Give an unaltered copy of the listing below, minus its pictures.

# # # # #

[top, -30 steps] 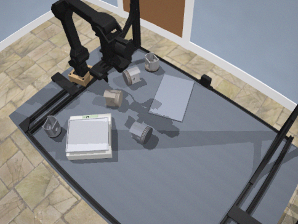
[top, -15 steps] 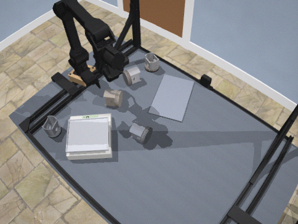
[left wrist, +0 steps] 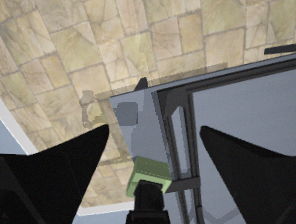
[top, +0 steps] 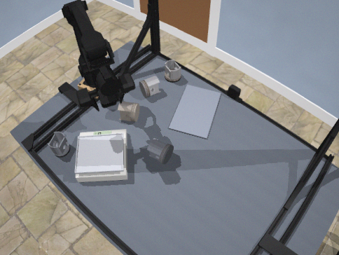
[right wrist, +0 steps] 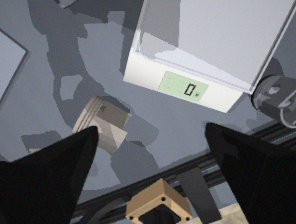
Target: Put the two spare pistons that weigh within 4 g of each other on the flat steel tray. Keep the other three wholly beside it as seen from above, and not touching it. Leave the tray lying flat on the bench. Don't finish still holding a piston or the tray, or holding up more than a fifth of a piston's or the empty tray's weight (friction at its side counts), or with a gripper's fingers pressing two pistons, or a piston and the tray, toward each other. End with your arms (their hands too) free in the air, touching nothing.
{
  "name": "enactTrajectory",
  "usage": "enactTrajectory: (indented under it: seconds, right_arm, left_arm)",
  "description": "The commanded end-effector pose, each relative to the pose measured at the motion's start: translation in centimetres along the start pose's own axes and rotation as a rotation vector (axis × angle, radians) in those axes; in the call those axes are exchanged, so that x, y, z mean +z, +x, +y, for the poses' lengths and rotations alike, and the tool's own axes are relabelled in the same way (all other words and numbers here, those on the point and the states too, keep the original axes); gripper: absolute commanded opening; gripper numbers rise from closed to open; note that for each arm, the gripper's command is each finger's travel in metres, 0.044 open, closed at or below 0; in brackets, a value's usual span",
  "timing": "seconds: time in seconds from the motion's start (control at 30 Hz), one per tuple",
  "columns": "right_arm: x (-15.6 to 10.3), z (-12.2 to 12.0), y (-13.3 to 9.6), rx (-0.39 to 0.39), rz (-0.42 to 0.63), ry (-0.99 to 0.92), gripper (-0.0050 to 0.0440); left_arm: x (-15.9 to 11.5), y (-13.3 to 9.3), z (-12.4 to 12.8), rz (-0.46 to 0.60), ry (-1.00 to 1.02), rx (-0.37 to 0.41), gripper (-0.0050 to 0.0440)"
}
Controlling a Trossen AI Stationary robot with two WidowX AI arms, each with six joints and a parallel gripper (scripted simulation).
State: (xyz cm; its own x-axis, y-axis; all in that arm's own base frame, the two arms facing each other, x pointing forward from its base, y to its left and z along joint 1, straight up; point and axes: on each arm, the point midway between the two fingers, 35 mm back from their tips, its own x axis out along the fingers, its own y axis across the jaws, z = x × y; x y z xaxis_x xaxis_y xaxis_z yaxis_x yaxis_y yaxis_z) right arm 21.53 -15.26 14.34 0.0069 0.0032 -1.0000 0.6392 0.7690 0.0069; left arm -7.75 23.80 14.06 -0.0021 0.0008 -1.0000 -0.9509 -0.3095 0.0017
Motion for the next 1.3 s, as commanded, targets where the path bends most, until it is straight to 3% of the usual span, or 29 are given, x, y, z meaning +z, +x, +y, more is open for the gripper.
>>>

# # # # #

◆ **Solution to this exercise**:
[top, -30 steps] 
[top, -15 steps] 
[left wrist, +0 steps] 
[top, +0 steps] 
[right wrist, +0 steps] 
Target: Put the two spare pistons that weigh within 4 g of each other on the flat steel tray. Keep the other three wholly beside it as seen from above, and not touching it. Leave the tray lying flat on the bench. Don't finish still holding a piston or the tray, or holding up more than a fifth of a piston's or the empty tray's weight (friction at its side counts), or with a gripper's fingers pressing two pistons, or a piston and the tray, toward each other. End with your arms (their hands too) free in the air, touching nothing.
{
  "name": "enactTrajectory",
  "usage": "enactTrajectory: (indented under it: seconds, right_arm, left_arm)",
  "description": "The commanded end-effector pose, each relative to the pose measured at the motion's start: translation in centimetres along the start pose's own axes and rotation as a rotation vector (axis × angle, radians) in those axes; in the call those axes are exchanged, so that x, y, z mean +z, +x, +y, for the poses' lengths and rotations alike, and the tool's own axes are relabelled in the same way (all other words and numbers here, those on the point and the states too, keep the original axes); gripper: absolute commanded opening; gripper numbers rise from closed to open; note that for each arm, the gripper's command is each finger's travel in metres, 0.044 open, closed at or below 0; in brackets, a value's usual span",
  "timing": "seconds: time in seconds from the motion's start (control at 30 Hz), one per tuple",
  "columns": "right_arm: x (-15.6 to 10.3), z (-12.2 to 12.0), y (-13.3 to 9.6), rx (-0.39 to 0.39), rz (-0.42 to 0.63), ry (-0.99 to 0.92), gripper (-0.0050 to 0.0440); left_arm: x (-15.9 to 11.5), y (-13.3 to 9.3), z (-12.4 to 12.8), rz (-0.46 to 0.60), ry (-1.00 to 1.02), rx (-0.37 to 0.41), gripper (-0.0050 to 0.0440)"
}
Controlling a Trossen AI Stationary robot with two WidowX AI arms, each with six joints and a parallel gripper (scripted simulation).
State: (xyz cm; its own x-axis, y-axis; all in that arm's own base frame, the two arms facing each other, x pointing forward from its base, y to its left and z along joint 1, straight up; point and axes: on each arm, the point midway between the two fingers, 35 mm back from their tips, its own x axis out along the fingers, its own y axis across the jaws, z = x × y; x y z xaxis_x xaxis_y xaxis_z yaxis_x yaxis_y yaxis_z) right arm 21.53 -15.26 14.34 0.0069 0.0032 -1.0000 0.6392 0.7690 0.0069; left arm -7.75 23.80 14.06 -0.0021 0.0008 -1.0000 -0.9509 -0.3095 0.0017
Motion for the next 1.3 s, as commanded, targets where the path bends most, until it is straight to 3% of the usual span, or 29 are given, x, y, z meaning +z, +x, +y, more is open for the gripper.
>>>

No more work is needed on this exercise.